The pilot family mediation project of the Minnesota Court of Appeals appears headed toward becoming a permanent component of the appellate process in Minnesota.

Two years ago, the Court of Appeals began experimenting with voluntary participation in mediation immediately following the filing of an appeal. Most, including myself, were skeptical. Mediation has traditionally involved negotiation prior to trial, not after. Trial typically leaves the litigants even further at odds with one another, with litigants on appeal considered the most conflicted.

However, the Court reports that since inception, the pilot program has resulted in a 52% settlement success rate. I find that astonishing, given the temperment of those participating in an appeal.
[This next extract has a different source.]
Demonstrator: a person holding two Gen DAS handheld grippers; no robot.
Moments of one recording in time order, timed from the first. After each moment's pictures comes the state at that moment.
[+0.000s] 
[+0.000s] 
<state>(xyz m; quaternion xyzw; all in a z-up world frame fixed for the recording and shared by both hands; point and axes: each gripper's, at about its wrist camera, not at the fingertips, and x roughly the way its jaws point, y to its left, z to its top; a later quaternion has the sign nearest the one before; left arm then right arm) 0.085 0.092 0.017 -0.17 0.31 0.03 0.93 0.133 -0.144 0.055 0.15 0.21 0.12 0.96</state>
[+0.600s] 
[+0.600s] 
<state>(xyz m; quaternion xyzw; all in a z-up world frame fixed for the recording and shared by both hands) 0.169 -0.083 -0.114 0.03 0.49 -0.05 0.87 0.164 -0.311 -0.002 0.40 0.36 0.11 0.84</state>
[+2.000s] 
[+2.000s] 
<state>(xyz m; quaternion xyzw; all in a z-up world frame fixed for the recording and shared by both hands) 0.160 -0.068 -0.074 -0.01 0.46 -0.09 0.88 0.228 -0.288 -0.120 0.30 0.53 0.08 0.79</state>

As many have commented, it appears family court litigants continue to appreciate an opportunity to “take the law into their own hands” and control the outcome of their dispute. I say that because of the exploding trend toward early settlement of divorce cases through early neutral evaluation. Some counties report 80% of divorce cases settling through ENE.

Last week, I heard grumblings from a court administrator that some lawyers are flustered by the settlement rates. What a shame. I suspect attorneys who work at firms with billable quotas can’t stand the idea of losing out on an opportunity to bill hours for the flurry of letters, phone calls, hearings and trials that necessarily accompany conflict-loaded cases.
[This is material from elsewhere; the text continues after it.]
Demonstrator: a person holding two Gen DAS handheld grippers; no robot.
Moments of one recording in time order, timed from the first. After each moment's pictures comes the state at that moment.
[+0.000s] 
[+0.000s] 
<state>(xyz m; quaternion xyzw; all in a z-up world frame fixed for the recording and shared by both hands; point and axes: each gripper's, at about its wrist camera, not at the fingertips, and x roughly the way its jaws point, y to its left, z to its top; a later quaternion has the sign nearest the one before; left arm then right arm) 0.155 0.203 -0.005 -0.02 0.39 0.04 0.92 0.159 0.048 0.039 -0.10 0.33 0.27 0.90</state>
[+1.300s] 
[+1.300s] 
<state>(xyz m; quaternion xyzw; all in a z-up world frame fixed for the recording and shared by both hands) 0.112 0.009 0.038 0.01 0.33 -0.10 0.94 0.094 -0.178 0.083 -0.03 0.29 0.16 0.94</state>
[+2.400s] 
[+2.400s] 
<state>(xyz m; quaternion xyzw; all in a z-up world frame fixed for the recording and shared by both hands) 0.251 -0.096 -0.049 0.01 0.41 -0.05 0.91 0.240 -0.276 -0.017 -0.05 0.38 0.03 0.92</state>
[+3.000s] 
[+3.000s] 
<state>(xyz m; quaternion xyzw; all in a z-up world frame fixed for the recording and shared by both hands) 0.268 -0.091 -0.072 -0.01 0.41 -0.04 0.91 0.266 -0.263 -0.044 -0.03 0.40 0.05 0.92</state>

This appears to be a win-win-win. The courts? Fewer resources needed in family court. The clients? Less cost, less turmoil, more control. The lawyers? A more rewarding, productive practice model.

The keys to success in early resolution, in my mind, are two-fold. You need to find a lawyer with two seemingly competing characteristics: (1) a reputation for success in the courtroom; and (2) a sincere desire to settle matters early. We find that cases tend to settle early when the opposing attorney knows we aren’t afraid to (capably) try cases. But, our goal for every client is to litigate only when absolutely necessary. That combination has worked well for those we represent.

As of September 2, 2008, the Minnesota Court of Appeals will refer all family court appeals for mandatory mediation (with some exceptions for cases involving, for example, domestic violence). The program was designed to decrease costs and conflict for families involved in appellate cases while increasing litigant satisfaction.

Upon the filing of a Notice of Appeal, the Court will immediately refer litigants to mediation. Mediators available to serve include a panel of 12 retired judges and/or experienced family law attorneys. Parties will pay the costs of the mediation on a sliding fee scale.

This pilot program was initiated three years ago as the result of a meeting between Judge Harriet Lansing and William Mitchell College of Law Vice Dean for Academic Programs Nancy Ver Steegh. Ver Steegh is known for her work in the area of family law and alternative dispute resolution, and serves as an Editor for the Family Law Professor Blog. The Chief Judge of the Minnesota Court of Appeals, Edward Touissant, believes the program is here to stay, calling it a “win-win” situation.

A few other states have adopted similar programs, with a resolution rate as high as 76 percent. That’s an impressive statistic, given the adversarial mindset of litigants – especially following a trial.

We’ve seen clients benefit from the trend toward resolving family disputes through mediation.   This new mandatory appellate mediation might just result in additional justification for working with a mediator in the very early stages of litigation and avoiding unnecessary fees, costs, time and emotion.